= What is expected =
Provide only the number of lines in the data below that contain the string "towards".
___ Extracted data
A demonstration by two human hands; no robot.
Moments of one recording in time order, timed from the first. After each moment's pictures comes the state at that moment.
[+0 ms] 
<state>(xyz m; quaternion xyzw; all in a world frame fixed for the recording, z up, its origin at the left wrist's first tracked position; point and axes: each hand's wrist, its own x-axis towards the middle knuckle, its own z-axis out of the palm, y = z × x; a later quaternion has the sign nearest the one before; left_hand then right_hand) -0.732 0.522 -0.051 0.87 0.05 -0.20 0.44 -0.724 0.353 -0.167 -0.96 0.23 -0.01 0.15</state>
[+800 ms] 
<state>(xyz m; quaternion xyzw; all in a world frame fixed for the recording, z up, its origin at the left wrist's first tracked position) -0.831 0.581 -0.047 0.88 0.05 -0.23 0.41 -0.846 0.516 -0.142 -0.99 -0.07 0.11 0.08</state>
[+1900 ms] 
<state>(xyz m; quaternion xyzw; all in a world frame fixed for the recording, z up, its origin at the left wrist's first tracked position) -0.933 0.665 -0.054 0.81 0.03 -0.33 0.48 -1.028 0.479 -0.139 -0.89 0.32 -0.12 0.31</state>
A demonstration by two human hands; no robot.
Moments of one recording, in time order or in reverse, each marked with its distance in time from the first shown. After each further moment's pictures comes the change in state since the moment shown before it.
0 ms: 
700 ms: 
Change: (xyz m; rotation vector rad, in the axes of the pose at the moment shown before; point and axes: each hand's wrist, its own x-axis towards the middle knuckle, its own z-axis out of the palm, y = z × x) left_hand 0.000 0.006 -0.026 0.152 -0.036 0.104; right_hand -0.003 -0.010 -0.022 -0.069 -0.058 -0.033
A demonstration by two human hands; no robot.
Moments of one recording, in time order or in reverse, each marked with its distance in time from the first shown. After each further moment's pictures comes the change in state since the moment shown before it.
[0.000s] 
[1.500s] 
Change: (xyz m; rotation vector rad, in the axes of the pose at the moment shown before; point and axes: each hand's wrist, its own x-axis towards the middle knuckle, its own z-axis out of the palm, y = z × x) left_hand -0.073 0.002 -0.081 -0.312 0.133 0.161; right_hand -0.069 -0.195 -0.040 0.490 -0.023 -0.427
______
= Exercise output =
3